__Instructions to follow__.
Your answer should consist of the listing, repeated exactly.

__Collected material__.
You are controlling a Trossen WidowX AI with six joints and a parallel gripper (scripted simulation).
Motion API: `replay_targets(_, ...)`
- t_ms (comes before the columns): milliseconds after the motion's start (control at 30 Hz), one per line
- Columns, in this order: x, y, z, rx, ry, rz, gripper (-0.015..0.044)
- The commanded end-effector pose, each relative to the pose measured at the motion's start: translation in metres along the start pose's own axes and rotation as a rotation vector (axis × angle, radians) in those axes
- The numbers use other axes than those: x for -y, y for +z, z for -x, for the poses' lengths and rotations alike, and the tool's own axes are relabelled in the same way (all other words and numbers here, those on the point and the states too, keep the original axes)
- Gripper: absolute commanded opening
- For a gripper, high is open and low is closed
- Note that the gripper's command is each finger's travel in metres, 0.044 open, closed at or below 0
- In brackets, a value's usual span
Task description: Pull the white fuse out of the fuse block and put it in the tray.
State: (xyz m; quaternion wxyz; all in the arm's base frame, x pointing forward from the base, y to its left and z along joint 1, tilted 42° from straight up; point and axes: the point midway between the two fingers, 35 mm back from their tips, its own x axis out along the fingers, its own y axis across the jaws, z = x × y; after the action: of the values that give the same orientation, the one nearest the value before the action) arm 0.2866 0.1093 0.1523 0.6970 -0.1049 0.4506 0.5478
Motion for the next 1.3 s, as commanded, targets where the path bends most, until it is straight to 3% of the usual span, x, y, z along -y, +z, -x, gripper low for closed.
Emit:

__Result of the exercise__.
You are controlling a Trossen WidowX AI with six joints and a parallel gripper (scripted simulation).
Motion API: `replay_targets(_, ...)`
- t_ms (comes before the columns): milliseconds after the motion's start (control at 30 Hz), one per line
- Columns, in this order: x, y, z, rx, ry, rz, gripper (-0.015..0.044)
- The commanded end-effector pose, each relative to the pose measured at the motion's start: translation in metres along the start pose's own axes and rotation as a rotation vector (axis × angle, radians) in those axes
- The numbers use other axes than those: x for -y, y for +z, z for -x, for the poses' lengths and rotations alike, and the tool's own axes are relabelled in the same way (all other words and numbers here, those on the point and the states too, keep the original axes)
- Gripper: absolute commanded opening
- For a gripper, high is open and low is closed
- Note that the gripper's command is each finger's travel in metres, 0.044 open, closed at or below 0
- In brackets, a value's usual span
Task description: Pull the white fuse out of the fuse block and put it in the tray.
State: (xyz m; quaternion wxyz; all in the arm's base frame, x pointing forward from the base, y to its left and z along joint 1, tilted 42° from straight up; point and axes: the point midway between the two fingers, 35 mm back from their tips, its own x axis out along the fingers, its own y axis across the jaws, z = x × y; after the action: of the values that give the same orientation, the one nearest the value before the action) arm 0.2866 0.1093 0.1523 0.6970 -0.1049 0.4506 0.5478
Motion for the next 1.3 s, as commanded, targets where the path bends most, until it is straight to 3% of the usual span, x, y, z along -y, +z, -x, gripper low for closed.
Emit:

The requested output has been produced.